Le problème se cristallise alors sur le concept de droit des générations futures. Peut-on accorder des droits aux individus futurs ?

Ici, également, l’auteur va à l’encontre des idées reçues en récusant totalement cette idée. En effet, pour attribuer à A un droit moral sur B, quatre conditions sont indispensables.

1. A existe,
2. A a des intérêts,
3. B a un devoir moral envers A,
4. A a le droit d’exiger de B qu’il remplisse son devoir moral.

Or, après un large commentaire de ces quatre conditions, l’auteur constate qu’elles ne peuvent être remplies et conclut au caractère impropre de l’approche juridique. « Faire dépendre la prévoyance envers l’avenir de telles valeurs reviendrait à établir une forme de dictature inter-générations, on ne peut prendre la responsabilité de faire souffrir les contemporains au nom d’une mise en péril abstraite et indéterminée des générations ultérieures ».

Le concept de générations futures est donc d’un emploi délicat. Toutes les grandes idéologies ont reposé sur l’idée de sacrifice présent au nom de l’avenir.
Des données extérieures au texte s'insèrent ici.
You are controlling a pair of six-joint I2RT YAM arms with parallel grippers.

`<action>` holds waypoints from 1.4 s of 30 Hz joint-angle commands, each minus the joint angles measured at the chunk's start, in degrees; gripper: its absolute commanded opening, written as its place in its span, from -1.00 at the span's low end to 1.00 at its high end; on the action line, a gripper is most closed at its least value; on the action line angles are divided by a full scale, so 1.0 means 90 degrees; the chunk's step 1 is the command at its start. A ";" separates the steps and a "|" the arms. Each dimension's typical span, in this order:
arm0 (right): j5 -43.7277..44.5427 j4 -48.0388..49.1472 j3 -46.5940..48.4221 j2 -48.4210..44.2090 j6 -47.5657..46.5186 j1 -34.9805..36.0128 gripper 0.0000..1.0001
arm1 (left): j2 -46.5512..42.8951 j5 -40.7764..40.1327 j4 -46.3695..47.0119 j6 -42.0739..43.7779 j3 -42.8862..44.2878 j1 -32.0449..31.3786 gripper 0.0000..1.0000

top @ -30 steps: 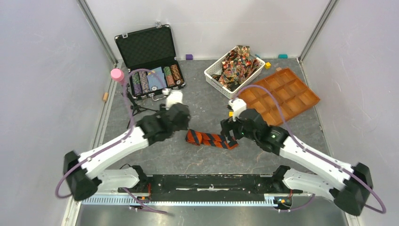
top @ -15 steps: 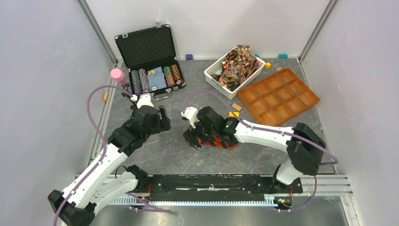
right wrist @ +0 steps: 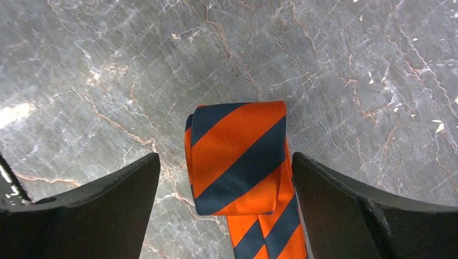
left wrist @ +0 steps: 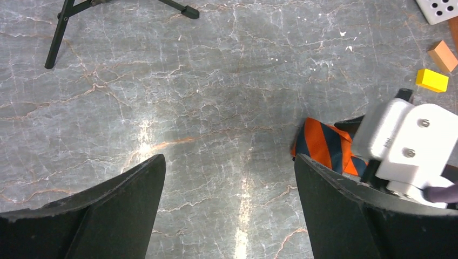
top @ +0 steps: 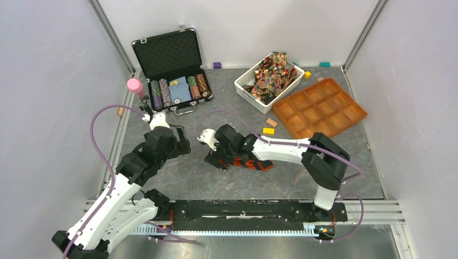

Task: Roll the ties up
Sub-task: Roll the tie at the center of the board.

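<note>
An orange-and-dark striped tie [top: 255, 163] lies folded on the grey table in the middle. My right gripper [top: 216, 159] hangs over its left end. In the right wrist view the folded end of the tie [right wrist: 237, 156] lies between the wide-open fingers of that gripper [right wrist: 226, 159], touching neither. My left gripper [top: 181, 144] stands apart to the left, open and empty [left wrist: 229, 162], over bare table. The tie's end [left wrist: 324, 145] shows beside its right finger. More patterned ties [top: 273, 73] fill a white basket [top: 244, 86] at the back.
An open black case [top: 172, 56] with poker chips stands at the back left, a pink-topped stand [top: 134, 85] beside it. An orange compartment tray [top: 320, 110] lies at the back right. A yellow block [top: 268, 130] and an orange block [top: 271, 122] lie near the tie.
The right arm swung from the tie's right end to its left end. The left arm pulled back to the left, away from the tie. Both sets of jaws opened wider.
</note>
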 commanded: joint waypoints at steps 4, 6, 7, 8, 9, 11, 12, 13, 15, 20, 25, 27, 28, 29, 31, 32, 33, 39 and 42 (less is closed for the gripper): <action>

Il faut, selon l’auteur, mettre en garde contre le despotisme de la morale et privilégier des notions de solidarité ou de sagesse plutôt que des approches juridiques.

Là où l’auteur convainc le moins, c’est lors de son passage à la pratique et notamment au débat sur les choix énergétiques. Ainsi, et l’on sent un certain poids idéologique sous-jacent, l’auteur expose qu’il est préférable d’avoir une prolifération de CO2 dans l’atmosphère avec ses dommages connus de hausse de niveau d’eau des océans ou de transformation de la végétation, parce que les générations futures pourront s’y adapter en pratiquant l’irrigation artificielle ou « en se lançant dans des mouvements migratoires de grande ampleur, comparables aux grandes invasions européennes ». Le risque suprême pour les générations futures est celui des déchets nucléaires. « En revanche, le risque qui découle dès aujourd’hui des déchets nucléaires est lui irréversible. Même s’il est possible que le stockage définitif des déchets radioactifs ne provoque jamais de dommages graves, on ne peut éliminer à long terme le risque d’occurrence d’un tel dommage ».

On le voit, la réflexion sur les générations futures reste tout à la fois complexe et embryonnaire et aboutit fréquemment à des positions teintées par des partis pris. Il est toutefois essentiel que le monde de l’entreprise s’y implique autrement que par la reprise du sempiternel logo « nous ne possédons pas la terre, nous l’empruntons à nos enfants ». Les individus futurs sont un objet d’obligation, en aucun cas de dévotion ou de vénération. C’est seulement ainsi qu’ « on peut s’attendre à ce qu’un travail efficace visant des objectifs liés à l’éthique du futur découle des loyautés intergénératives, plutôt que d’un pathos du futur abstrait, religieux ou quasi religieux ».